Task to complete: Give only the count of lines that contain "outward" in the material.

*** Data shown Section Begins ***

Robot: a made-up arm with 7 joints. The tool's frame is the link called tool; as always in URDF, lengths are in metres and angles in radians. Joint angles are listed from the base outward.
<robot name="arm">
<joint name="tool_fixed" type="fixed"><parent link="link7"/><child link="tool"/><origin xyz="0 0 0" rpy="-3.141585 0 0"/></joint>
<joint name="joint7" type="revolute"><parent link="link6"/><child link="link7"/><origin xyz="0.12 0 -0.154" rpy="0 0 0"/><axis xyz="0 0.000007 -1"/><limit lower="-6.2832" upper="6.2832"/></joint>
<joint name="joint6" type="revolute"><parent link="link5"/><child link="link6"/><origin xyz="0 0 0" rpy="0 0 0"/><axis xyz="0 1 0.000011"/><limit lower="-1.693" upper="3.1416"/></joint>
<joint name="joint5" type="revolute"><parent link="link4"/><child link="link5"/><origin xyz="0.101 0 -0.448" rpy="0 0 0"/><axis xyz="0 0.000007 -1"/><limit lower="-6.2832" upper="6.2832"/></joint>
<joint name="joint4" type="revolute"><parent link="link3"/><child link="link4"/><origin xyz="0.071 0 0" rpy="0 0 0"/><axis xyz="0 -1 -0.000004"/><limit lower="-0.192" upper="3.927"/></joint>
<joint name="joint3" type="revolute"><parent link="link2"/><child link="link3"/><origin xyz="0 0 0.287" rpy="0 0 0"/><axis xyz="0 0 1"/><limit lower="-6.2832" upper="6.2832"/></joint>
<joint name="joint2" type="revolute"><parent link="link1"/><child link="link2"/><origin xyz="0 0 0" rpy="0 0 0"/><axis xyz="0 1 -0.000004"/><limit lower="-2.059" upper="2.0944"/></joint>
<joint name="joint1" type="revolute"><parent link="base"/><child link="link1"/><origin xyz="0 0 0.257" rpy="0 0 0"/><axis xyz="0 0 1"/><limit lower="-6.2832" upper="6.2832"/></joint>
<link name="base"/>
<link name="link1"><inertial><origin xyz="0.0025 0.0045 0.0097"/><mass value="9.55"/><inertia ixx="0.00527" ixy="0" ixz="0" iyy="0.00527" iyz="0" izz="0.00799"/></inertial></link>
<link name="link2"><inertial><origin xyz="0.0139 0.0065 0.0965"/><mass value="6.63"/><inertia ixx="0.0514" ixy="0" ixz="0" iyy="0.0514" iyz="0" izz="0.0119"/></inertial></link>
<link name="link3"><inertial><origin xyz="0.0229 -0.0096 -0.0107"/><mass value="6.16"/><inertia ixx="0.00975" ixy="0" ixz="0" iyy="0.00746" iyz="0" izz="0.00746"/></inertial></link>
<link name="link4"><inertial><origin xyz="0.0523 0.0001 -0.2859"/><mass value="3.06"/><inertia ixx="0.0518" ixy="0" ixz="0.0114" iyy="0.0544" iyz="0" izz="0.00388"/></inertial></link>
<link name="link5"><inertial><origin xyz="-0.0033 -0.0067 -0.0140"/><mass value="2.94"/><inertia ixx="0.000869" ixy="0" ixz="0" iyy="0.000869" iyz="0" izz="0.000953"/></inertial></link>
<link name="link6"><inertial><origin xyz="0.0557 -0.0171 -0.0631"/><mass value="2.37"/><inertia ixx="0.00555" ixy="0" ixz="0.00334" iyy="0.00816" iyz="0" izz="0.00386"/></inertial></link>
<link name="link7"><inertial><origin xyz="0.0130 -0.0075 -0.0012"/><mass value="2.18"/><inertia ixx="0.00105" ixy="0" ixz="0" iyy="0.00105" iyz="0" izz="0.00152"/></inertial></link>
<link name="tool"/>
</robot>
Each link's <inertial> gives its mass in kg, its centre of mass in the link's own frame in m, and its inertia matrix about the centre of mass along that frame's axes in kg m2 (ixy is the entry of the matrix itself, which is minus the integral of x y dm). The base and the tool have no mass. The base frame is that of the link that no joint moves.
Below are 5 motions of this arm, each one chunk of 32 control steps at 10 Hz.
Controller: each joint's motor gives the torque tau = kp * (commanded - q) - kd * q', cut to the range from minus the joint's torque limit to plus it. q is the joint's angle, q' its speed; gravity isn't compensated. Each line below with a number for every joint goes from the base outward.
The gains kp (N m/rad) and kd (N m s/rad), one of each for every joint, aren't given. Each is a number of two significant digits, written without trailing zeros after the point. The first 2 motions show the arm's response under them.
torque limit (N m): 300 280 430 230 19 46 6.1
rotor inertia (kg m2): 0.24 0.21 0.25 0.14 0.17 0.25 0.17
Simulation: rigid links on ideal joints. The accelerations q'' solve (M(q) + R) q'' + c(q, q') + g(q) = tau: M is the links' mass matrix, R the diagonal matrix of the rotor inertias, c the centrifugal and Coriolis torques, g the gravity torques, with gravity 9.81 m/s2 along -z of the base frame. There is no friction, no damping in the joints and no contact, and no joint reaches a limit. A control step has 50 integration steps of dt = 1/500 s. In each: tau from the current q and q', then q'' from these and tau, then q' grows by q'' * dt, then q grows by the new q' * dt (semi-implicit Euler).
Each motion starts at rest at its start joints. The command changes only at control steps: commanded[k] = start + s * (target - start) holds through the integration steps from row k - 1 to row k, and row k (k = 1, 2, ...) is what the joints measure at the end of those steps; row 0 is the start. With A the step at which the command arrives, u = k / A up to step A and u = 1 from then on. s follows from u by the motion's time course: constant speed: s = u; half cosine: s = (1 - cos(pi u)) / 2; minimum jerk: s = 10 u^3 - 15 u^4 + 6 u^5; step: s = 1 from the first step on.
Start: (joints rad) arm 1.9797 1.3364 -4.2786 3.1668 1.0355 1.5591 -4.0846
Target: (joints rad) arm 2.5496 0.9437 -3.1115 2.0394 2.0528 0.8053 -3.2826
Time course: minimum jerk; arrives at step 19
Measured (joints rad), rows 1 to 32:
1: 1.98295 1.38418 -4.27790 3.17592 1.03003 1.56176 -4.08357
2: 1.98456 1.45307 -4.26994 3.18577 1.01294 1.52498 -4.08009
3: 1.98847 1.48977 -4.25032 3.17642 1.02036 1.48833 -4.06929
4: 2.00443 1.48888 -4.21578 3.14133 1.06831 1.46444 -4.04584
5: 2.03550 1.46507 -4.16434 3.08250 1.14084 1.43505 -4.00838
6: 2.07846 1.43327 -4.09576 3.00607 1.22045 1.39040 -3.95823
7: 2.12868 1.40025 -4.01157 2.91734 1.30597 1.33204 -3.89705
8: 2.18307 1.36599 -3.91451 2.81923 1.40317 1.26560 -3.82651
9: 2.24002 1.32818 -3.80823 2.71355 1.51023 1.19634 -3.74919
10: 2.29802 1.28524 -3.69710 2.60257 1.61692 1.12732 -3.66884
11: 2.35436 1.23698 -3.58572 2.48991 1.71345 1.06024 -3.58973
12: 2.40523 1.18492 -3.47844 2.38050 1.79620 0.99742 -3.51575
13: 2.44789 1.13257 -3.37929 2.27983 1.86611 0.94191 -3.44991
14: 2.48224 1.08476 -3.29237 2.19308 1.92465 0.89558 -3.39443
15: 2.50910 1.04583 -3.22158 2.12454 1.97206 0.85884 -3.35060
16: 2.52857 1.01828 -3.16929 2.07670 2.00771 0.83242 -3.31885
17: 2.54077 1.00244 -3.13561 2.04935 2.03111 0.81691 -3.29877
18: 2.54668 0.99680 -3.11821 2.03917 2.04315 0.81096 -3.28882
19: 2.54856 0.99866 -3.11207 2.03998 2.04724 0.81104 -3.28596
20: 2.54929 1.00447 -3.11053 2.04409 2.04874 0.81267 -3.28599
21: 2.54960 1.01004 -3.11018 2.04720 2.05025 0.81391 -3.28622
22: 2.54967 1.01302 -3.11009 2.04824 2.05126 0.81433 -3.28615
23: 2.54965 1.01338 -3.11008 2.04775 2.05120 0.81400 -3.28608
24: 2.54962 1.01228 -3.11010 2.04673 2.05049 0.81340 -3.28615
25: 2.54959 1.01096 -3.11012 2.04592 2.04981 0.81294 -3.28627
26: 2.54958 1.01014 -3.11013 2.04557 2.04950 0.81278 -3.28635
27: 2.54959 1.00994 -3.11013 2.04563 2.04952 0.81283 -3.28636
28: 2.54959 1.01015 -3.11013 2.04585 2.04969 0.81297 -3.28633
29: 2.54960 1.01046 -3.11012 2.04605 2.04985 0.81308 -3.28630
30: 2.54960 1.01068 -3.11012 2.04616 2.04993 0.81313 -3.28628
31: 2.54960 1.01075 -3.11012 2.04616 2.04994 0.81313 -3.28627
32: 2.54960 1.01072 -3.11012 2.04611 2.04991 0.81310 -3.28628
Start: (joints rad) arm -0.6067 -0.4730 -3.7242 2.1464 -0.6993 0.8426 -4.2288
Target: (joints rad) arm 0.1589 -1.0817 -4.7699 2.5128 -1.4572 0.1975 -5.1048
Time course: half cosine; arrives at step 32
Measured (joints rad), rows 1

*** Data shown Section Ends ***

Output: 2